Copy out each line of the data below in which the string "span" appears.

════════════════

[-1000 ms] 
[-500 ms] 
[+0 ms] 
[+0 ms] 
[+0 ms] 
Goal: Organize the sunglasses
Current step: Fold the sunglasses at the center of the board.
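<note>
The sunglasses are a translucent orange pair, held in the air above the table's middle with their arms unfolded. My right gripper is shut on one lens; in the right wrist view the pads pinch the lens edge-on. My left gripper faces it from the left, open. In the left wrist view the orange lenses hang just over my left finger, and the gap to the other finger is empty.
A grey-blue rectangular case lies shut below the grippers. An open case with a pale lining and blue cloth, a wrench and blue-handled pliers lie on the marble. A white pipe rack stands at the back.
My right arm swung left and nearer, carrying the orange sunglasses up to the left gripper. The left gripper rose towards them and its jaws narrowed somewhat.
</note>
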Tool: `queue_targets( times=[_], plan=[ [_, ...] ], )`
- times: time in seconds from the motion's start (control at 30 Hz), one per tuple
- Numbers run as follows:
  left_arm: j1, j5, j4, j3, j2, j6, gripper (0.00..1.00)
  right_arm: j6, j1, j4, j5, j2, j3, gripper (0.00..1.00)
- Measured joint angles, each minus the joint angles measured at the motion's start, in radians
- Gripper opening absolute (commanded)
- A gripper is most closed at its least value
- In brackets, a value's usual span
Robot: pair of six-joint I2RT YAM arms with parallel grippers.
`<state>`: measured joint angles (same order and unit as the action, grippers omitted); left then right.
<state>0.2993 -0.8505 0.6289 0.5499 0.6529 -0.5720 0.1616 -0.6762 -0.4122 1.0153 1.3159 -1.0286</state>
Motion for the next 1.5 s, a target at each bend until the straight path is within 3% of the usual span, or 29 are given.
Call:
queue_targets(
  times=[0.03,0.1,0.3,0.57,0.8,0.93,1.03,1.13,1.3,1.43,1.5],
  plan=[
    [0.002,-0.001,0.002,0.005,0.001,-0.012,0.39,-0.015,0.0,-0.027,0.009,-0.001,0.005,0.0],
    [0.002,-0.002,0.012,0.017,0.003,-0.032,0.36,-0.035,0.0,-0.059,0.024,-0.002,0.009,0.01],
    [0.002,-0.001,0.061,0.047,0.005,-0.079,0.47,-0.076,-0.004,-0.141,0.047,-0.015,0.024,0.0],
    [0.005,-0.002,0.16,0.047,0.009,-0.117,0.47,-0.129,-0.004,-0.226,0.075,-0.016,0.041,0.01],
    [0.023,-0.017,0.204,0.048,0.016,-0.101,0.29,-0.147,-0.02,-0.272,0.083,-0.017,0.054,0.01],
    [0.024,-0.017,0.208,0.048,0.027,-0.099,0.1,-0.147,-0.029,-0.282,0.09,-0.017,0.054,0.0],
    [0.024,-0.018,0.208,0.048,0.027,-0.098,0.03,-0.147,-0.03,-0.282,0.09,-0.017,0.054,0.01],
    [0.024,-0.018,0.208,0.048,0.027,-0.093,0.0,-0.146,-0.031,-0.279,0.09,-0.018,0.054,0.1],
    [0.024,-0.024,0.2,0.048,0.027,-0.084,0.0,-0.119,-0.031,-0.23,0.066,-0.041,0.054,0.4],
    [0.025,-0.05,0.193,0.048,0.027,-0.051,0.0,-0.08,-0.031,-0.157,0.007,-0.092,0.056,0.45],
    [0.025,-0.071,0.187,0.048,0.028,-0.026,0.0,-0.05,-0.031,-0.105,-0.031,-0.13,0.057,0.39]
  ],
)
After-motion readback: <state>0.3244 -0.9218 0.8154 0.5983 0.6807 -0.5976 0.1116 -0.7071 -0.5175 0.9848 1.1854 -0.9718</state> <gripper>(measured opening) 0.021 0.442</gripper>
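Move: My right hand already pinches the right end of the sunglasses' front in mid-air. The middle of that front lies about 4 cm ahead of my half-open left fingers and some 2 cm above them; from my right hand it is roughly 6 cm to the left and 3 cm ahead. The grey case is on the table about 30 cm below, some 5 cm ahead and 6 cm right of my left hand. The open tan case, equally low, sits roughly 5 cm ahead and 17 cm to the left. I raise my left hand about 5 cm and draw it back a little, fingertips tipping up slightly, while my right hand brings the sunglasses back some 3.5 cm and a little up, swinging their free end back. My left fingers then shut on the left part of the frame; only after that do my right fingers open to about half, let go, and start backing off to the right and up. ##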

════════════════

**ANSWER BOX**
- In brackets, a value's usual span
Motion for the next 1.5 s, a target at each bend until the straight path is within 3% of the usual span, or 29 are given.

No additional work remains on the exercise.